Task prompt: Copy exactly the lines of the records below, and only those lines, beginning with the line that contains "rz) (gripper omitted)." and ending with the line that contains "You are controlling".

─── Records to use ───

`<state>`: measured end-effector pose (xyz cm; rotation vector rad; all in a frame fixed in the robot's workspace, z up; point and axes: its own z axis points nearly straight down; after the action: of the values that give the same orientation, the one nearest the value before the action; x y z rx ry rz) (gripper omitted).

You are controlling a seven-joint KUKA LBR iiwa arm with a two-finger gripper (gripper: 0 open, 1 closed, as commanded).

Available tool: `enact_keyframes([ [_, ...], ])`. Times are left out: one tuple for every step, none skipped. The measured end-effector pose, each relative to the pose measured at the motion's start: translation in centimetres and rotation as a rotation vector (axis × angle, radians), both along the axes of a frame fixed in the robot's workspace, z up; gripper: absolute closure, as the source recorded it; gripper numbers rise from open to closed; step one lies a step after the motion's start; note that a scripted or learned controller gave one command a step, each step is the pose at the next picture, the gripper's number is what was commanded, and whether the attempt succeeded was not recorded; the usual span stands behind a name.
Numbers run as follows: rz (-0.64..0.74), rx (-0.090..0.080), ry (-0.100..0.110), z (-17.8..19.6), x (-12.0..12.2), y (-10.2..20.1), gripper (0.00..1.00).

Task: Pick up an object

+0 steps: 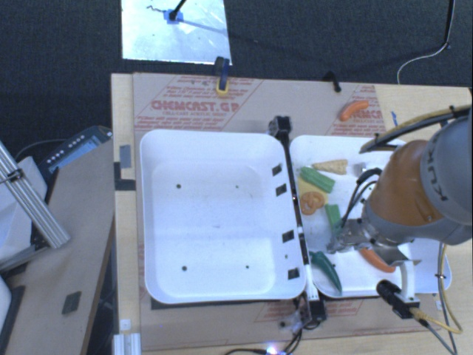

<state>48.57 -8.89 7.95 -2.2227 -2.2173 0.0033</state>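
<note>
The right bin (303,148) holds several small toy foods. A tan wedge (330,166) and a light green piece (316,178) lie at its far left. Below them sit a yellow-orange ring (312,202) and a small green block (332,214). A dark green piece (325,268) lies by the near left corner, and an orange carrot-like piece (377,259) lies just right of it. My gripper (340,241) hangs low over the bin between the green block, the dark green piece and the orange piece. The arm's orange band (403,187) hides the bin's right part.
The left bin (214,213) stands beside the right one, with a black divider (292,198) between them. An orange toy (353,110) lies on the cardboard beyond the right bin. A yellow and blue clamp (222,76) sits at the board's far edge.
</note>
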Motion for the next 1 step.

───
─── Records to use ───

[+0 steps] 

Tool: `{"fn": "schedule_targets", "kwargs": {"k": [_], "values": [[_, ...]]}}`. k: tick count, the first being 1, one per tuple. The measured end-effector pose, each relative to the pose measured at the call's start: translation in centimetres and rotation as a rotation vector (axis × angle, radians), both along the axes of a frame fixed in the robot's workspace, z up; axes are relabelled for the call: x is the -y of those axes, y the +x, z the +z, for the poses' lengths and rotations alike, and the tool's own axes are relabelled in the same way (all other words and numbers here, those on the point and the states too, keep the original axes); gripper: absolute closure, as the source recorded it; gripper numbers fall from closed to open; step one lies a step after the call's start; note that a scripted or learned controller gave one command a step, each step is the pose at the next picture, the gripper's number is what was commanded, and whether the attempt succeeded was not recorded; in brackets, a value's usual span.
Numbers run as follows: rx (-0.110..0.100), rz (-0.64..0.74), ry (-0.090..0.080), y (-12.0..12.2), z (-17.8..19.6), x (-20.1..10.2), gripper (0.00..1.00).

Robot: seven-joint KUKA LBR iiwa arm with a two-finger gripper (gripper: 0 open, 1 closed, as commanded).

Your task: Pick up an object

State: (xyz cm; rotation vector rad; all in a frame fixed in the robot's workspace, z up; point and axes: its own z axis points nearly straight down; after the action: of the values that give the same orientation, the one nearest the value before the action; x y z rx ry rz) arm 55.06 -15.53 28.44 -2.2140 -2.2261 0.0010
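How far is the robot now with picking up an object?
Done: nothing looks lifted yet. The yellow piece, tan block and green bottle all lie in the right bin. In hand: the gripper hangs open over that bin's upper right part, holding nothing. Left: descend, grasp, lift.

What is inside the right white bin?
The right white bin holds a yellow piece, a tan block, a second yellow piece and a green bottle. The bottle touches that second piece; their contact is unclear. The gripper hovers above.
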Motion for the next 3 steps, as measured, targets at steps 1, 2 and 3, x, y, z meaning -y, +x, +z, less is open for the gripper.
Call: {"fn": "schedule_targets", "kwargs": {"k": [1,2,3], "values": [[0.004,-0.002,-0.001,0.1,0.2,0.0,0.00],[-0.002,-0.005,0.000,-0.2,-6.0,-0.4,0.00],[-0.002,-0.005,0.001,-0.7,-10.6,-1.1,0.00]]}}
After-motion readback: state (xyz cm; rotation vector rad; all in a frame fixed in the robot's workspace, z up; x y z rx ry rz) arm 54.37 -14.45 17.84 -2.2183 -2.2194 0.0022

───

Answer box:
`<state>`: measured end-effector pose (xyz cm; rotation vector rad; all in a frame fixed in the robot's workspace, z up; point and axes: its own z axis points nearly straight down; after the action: of the values that give the same orientation, the one nearest the value before the action; x y z rx ry rz) (gripper omitted).

You are controlling a seven-joint KUKA LBR iiwa arm with a two-finger gripper (gripper: 0 open, 1 closed, as commanded).

With that, the output is done.